▸ **Exercise**
All of the data that follows is to be written out exactly, with images excluded.

▸ **Collected data**
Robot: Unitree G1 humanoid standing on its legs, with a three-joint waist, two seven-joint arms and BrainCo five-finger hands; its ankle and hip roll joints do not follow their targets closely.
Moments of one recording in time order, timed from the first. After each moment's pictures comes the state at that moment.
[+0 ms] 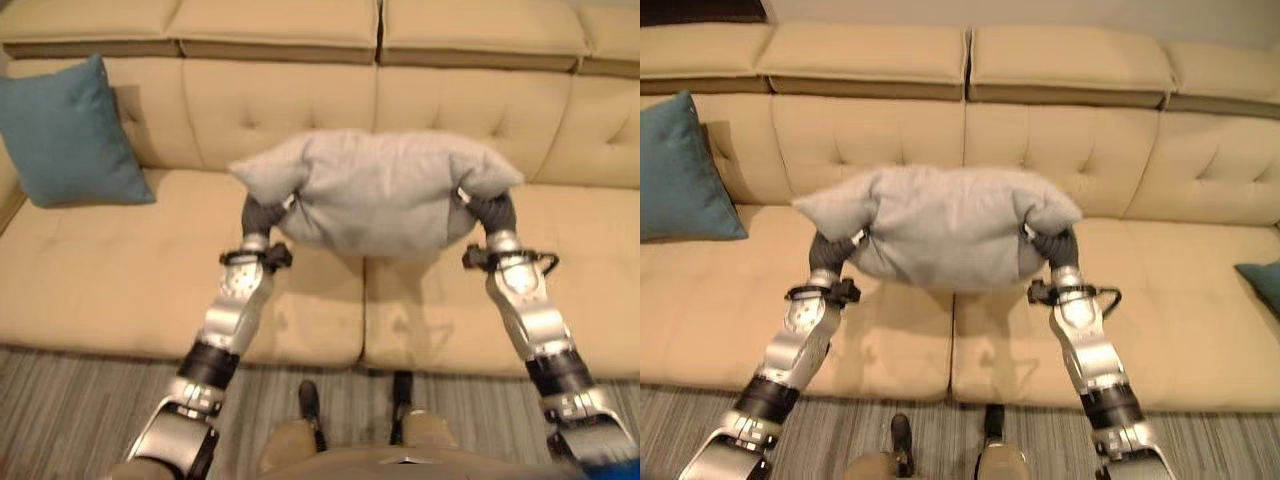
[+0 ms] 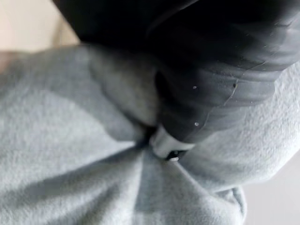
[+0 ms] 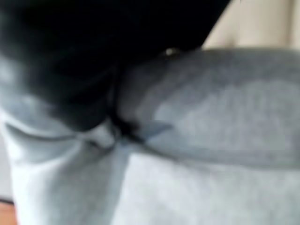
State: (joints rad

▸ **Output of the exercise**
Robot: Unitree G1 humanoid standing on its legs, with a three-joint waist, two seven-joint arms and BrainCo five-finger hands; its ankle and hip roll joints do not follow their targets closely.
Moments of one recording in time order, timed from the first. After each moment's pictures comes the state at that moment.
[+0 ms] 
[+0 ms] 
[+0 ms] 
State: (joints rad

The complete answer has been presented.